- _PROMPT_: The full listing should be written out verbatim, and its images should be dropped.

• • • • • • •

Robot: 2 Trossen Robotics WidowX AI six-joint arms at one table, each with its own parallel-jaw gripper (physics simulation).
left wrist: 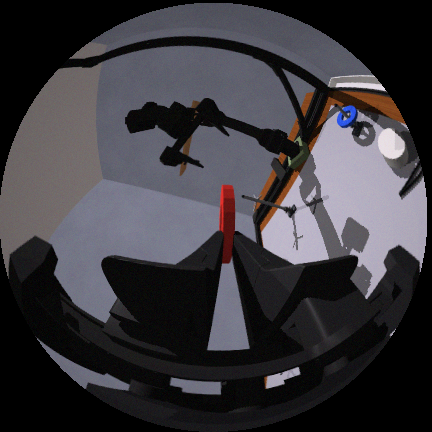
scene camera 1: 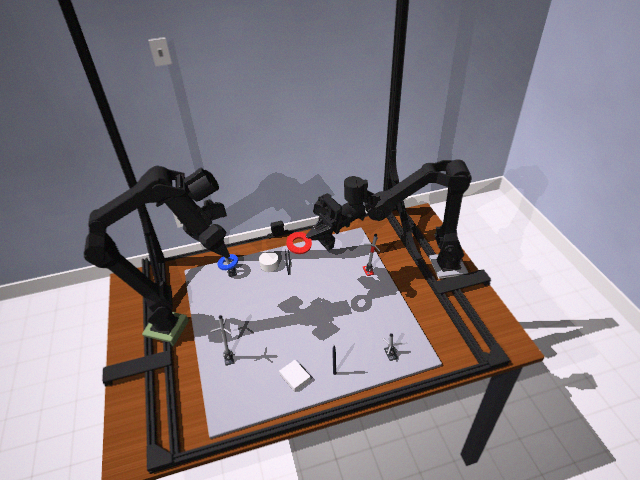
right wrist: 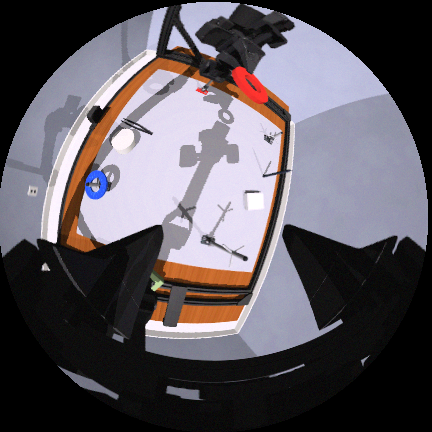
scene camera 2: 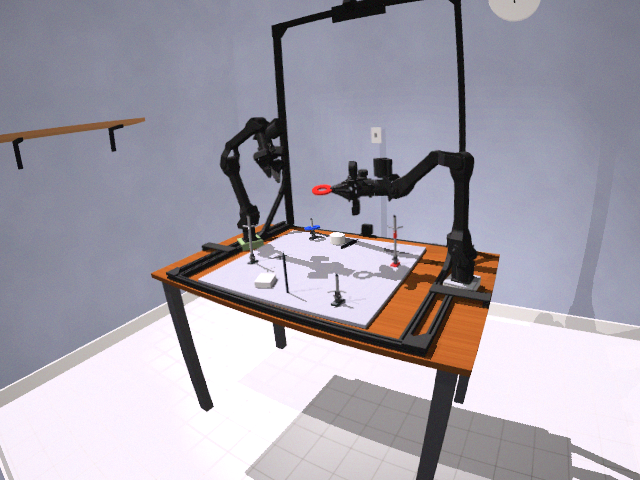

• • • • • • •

- _THE COMPLETED TASK_:
Robot: 2 Trossen Robotics WidowX AI six-joint arms at one table, each with its own parallel-jaw gripper (physics simulation).
left wrist: 
scene camera 1: 
right wrist: 
scene camera 2: 

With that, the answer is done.